# I'm surprised this doesn't happen more often



## bfree (Sep 30, 2012)

Sportsman Channel Personality Killed in Murder-Suicide - The Hollywood Reporter

Also

Suspecting infidelity, woman slits husband's throat - Hindustan Times

Mom strangles kid to death - The New Indian Express


----------



## larry.gray (Feb 21, 2011)

My cousin is a big city homicide detective. She's talked about several of these cases. Most murders are losers killing other losers, but when you're talking about murders of 'normal' people this is one of the leading causes.


----------



## bfree (Sep 30, 2012)

I'd like to know why police, media and others are so reluctant to admit that infidelity could be or is the cause for many of these murders.

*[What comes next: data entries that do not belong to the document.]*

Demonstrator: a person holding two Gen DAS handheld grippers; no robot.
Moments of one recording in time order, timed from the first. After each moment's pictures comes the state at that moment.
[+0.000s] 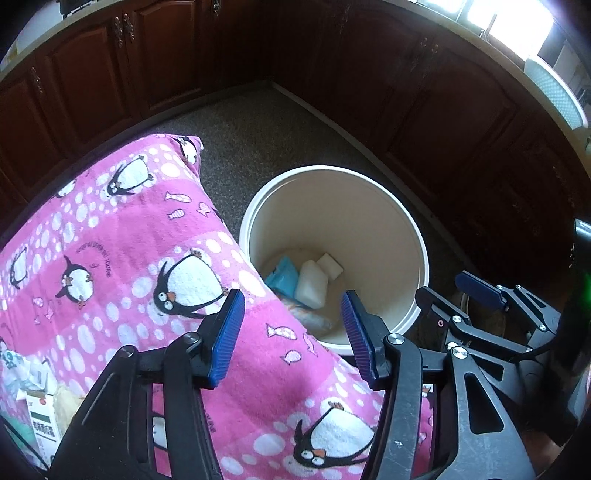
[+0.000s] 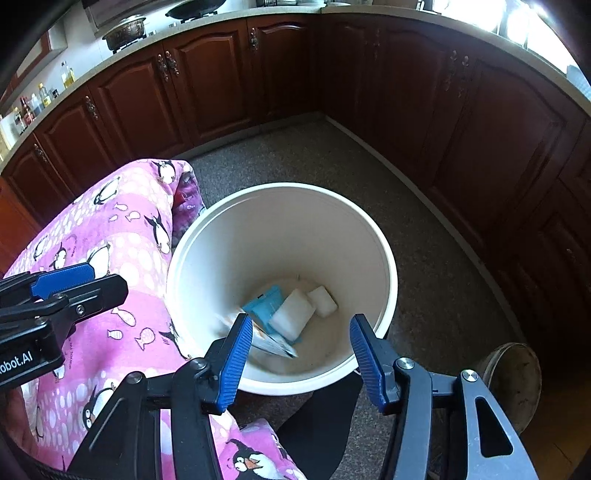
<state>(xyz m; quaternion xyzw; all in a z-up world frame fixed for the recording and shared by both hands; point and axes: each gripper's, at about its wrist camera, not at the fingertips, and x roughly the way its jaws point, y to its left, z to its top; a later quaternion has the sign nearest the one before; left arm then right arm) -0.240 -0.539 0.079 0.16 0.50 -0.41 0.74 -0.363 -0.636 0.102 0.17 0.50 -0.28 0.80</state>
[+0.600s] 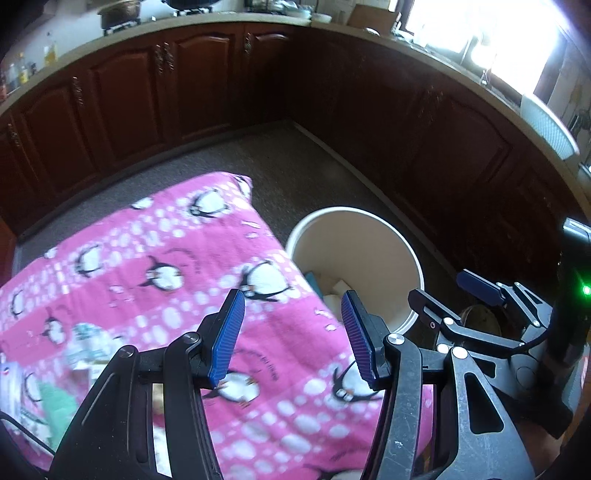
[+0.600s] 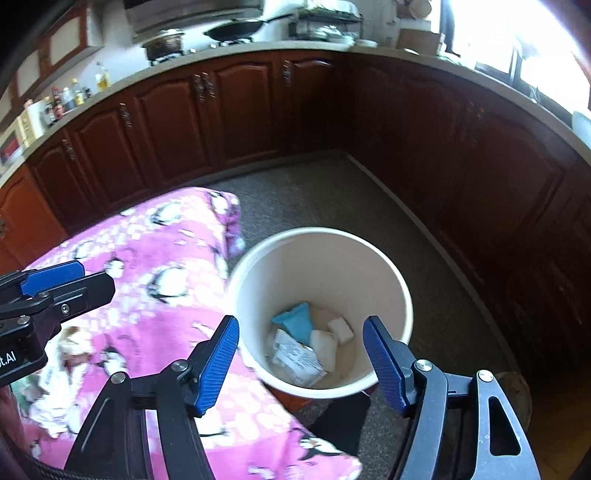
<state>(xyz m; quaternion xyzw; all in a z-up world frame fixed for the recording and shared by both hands) -0.246 -0.445 0.153 0.12 0.45 -0.40 0.79 -0.344 -0.568 0.168 0.12 0.46 -0.25 0.85</state>
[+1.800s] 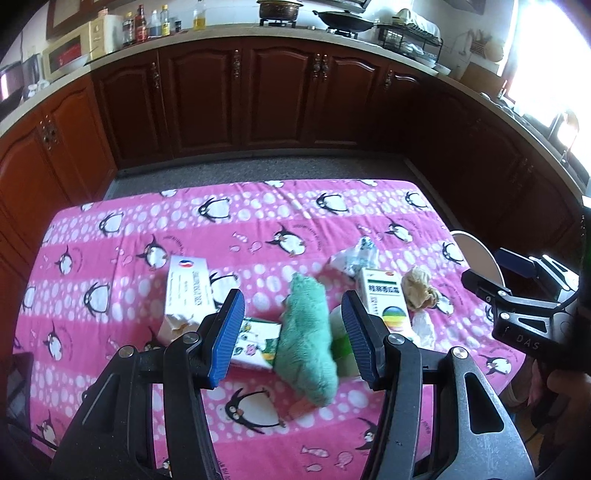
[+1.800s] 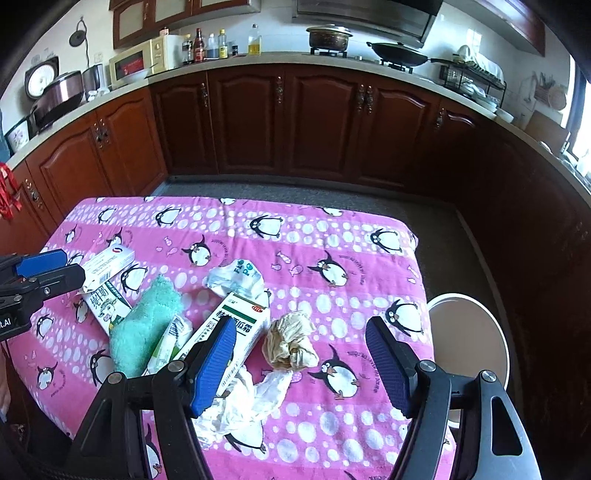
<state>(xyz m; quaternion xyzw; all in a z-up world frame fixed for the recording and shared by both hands) -0.218 -0.162 0.168 0.04 0.45 -0.23 0.87 -0.254 -0.356 0.185 0.00 0.47 -0.06 0.88</state>
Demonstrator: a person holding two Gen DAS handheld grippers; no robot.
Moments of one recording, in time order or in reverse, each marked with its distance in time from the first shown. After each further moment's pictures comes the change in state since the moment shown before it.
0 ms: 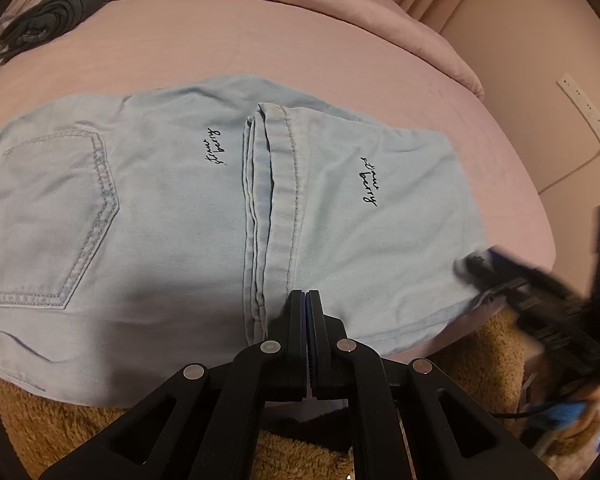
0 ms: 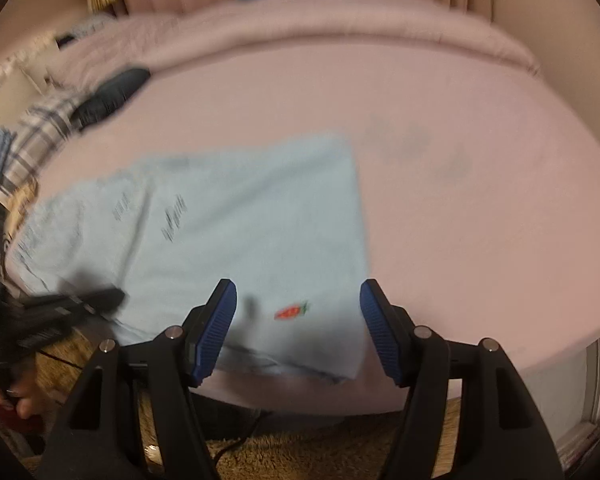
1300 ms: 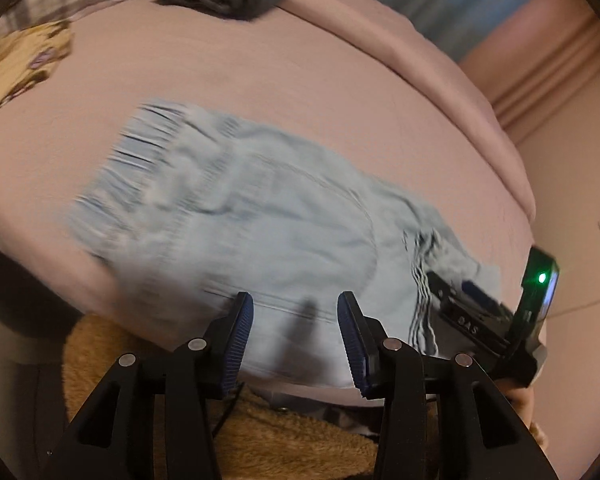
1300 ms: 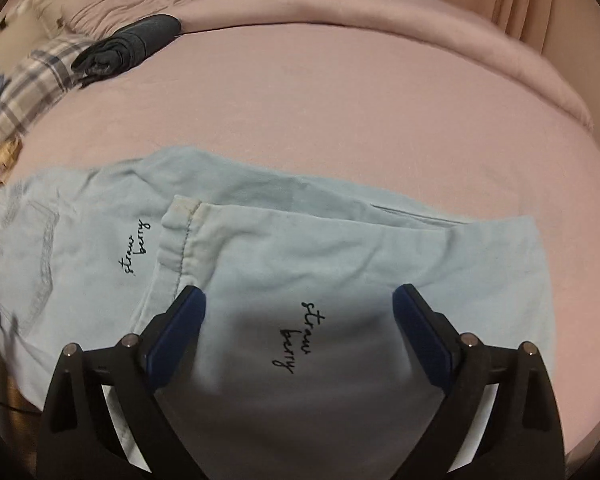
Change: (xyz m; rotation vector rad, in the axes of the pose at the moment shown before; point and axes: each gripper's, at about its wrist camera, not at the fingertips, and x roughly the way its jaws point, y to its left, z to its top) left arm -0.117 0.140 -0.018 -0.403 -0.164 0.079; right arm 0.063 0.109 0.063 -0.142 -0.036 -0.003
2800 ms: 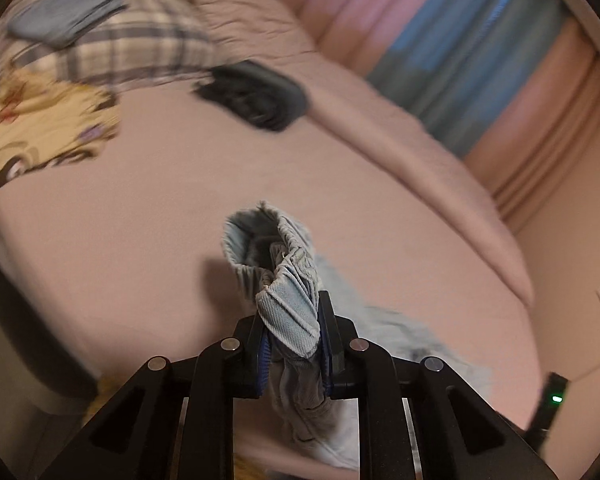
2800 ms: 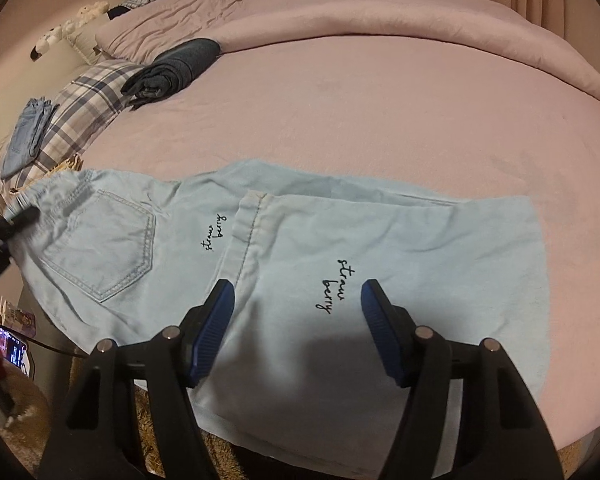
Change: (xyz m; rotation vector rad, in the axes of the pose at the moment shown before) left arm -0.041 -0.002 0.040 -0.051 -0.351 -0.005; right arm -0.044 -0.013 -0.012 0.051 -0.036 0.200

Maybe people would think twice if they knew that the pain of being betrayed was so excruciating that it could drive someone to commit these terrible acts of violence.


----------



## phillybeffandswiss (Jan 20, 2013)

They do, but they lump them under domestic problems so the truth gets lost. If you look, you'll find plenty in America, Honey Boo Boo and Kardashian's "who's she sleeping with now" is more important.


----------



## larry.gray (Feb 21, 2011)

Yep, it's exactly as philly says. 

Particularly when it's a murder / suicide. Yep, he killed her and himself, case closed.


----------



## SaltInWound (Jan 2, 2013)

In central Florida today a 70 year old man walked in on his 42 year old wife having sex with her 32 year old boyfriend. Old man kills wife's lover.


----------